Sólo el sentido del humor inherente a cada acción humana podría haber colocado en tal lugar al símbolo financiero de nuestros tiempos, pues Wall Street empieza donde el cementerio de Trinity Church –donde yacen los restos de algunos de los Padres Fundadores– acaba.
Lamentablemente, en este 2008, con una crisis que se ha reproducido como un virus en cada rincón del planeta a una velocidad alarmante, Trinity Church no parece tener las herramientas ni el antídoto necesario para contener la caída del imperio que vio nacer.
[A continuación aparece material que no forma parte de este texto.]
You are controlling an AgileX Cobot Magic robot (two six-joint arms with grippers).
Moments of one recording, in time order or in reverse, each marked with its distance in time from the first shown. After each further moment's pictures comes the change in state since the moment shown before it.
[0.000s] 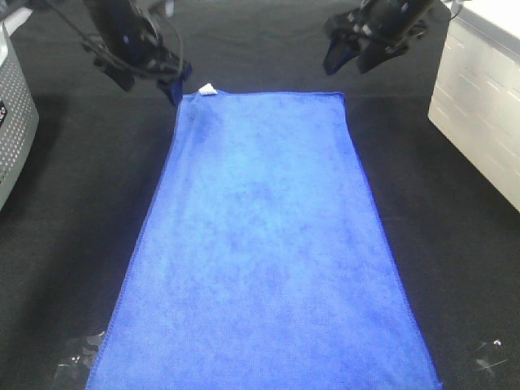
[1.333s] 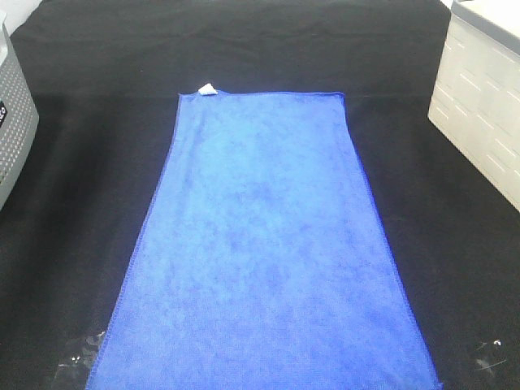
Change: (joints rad) left arm 0.314 -0.613 0.456 0.003 0.016 -0.030; right arm -0.137 -0.411 0.109 -0.144 0.112 0.249
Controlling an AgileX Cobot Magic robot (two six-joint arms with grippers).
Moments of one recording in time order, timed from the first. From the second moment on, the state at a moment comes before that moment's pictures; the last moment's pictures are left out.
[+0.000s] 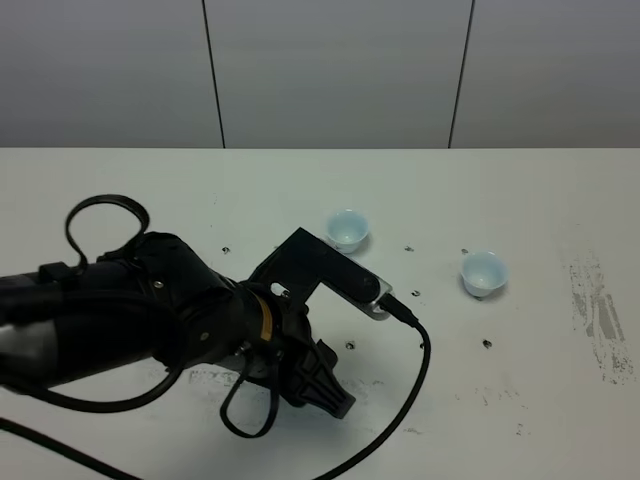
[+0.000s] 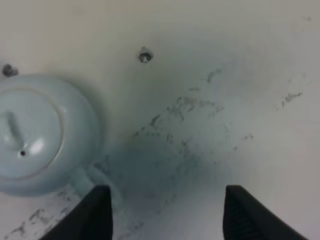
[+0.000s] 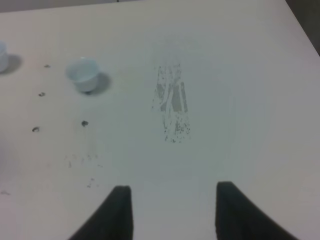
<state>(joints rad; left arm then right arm) -0.80 1.70 -1.03 0.09 0.43 -0.09 -0.14 -0.01 -0.52 0.12 1.12 -0.08</state>
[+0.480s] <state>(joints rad) -0.80 1.83 -1.03 0.07 0.31 -0.09 -0.14 -0.01 -0.52 0.12 1.12 -0.08</state>
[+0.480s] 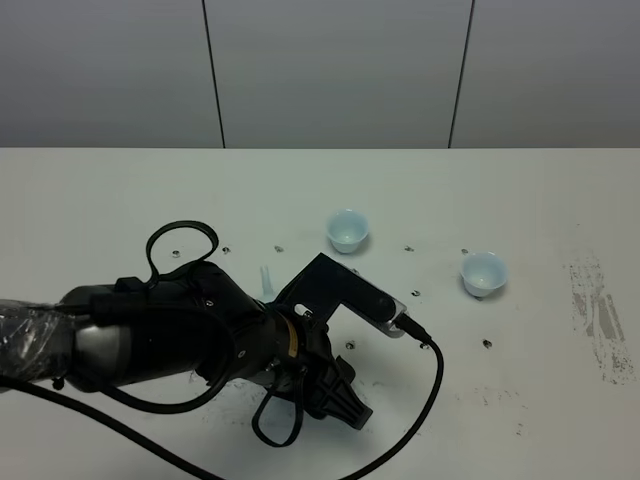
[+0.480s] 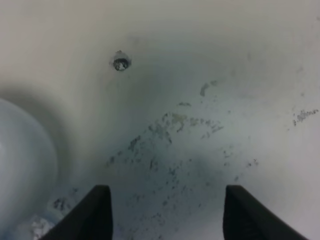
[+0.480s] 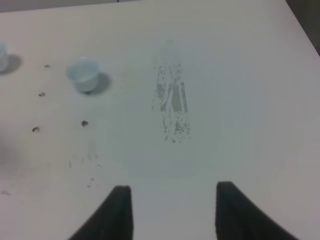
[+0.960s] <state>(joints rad) -0.80 1.84 -1.03 0.19 0.44 -0.07 -0.14 -0.01 -0.52 0.12 1.12 -0.08</state>
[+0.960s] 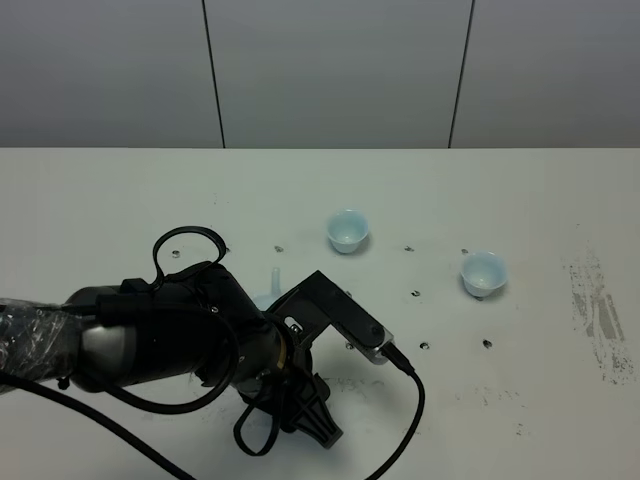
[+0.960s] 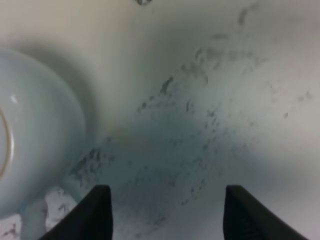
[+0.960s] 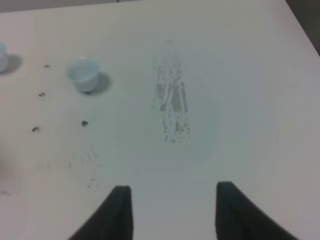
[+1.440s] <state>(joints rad) -0.75 1.84 -1.03 0.26 0.61 0.06 -0.14 -0.01 -0.52 0.12 1.12 -0.08</state>
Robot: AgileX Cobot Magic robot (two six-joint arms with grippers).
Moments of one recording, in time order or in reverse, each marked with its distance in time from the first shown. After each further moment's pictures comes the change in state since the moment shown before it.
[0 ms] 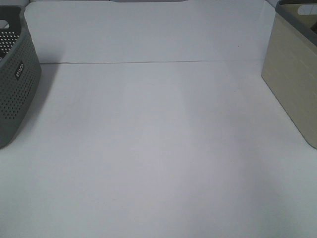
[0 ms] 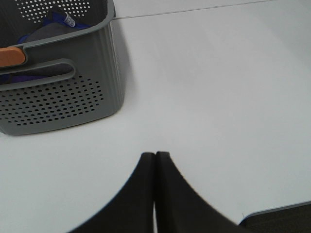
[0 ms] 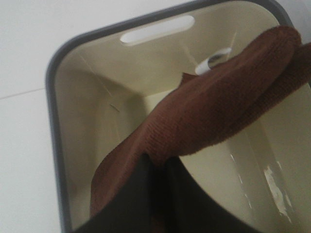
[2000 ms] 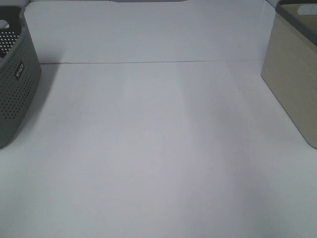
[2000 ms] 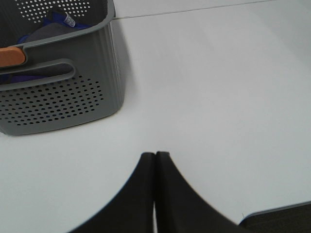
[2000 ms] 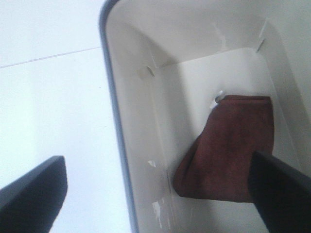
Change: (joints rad) left arm 0.000 0.000 0.000 0.000 0.000 0.000; right arm 0.029 -0.188 0.224 0.088 0.012 -0.048
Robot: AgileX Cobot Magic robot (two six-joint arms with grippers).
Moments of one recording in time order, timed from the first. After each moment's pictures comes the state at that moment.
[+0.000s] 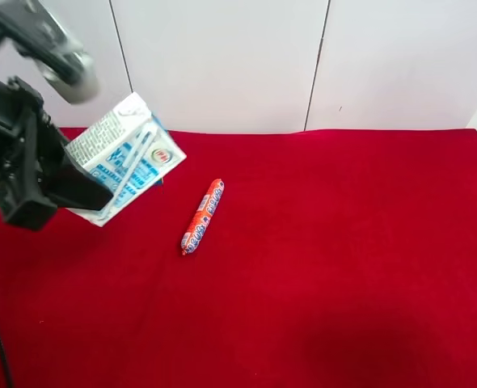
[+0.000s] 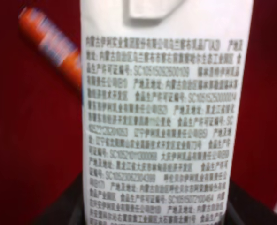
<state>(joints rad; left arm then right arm) -0.62 1.12 -0.92 -0.16 0.84 0.37 0.10 0.00 -0.48 -0.01 1.07 0.00</state>
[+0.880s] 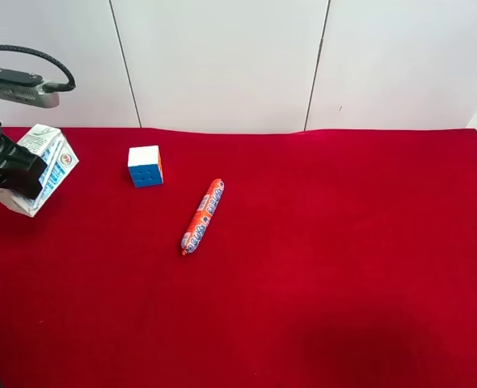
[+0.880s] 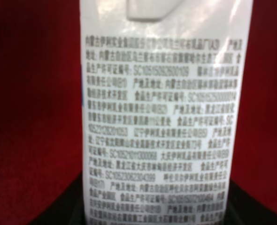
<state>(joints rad) -0.07 1.44 -0.92 -0.07 0.76 0.20 0.10 0.00 -0.48 -0.01 1.07 0.01</state>
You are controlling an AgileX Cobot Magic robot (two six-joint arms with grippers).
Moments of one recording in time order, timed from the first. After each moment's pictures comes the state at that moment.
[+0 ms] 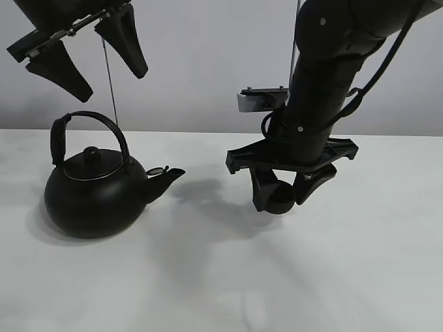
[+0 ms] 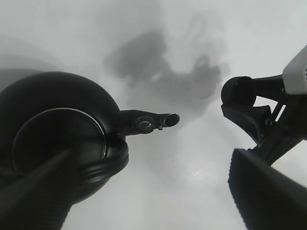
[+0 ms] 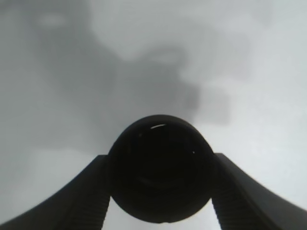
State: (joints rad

Desde los albores del siglo pasado, Wall Street ha sido el corazón financiero de los corsarios del mercado, papel que logró conservar incluso después de la tragedia de 1929, cuando los primeros dueños de Lehman Brothers, Hypo Real Estate Holding ag y Merrill Lynch no encontraron otra salida a la Gran Depresión más que lanzarse al vacío desde las ventanas de sus oficinas.
La diferencia es que ahora los directivos de las empresas han cobrado los millonarios bonos de retiro o se han quedado tranquilamente en sus oficinas, esperando que los políticos de Washington tomen las medidas necesarias para rescatarlos.
“El mercado resolverá nuestros problemas”, esa fue la divisa que guió los destinos económicos del mundo luego de la Gran Depresión. Hoy el mundo mira atónito su propia mutación, sin tener en su corazón nada más que incertidumbre sobre el futuro cercano.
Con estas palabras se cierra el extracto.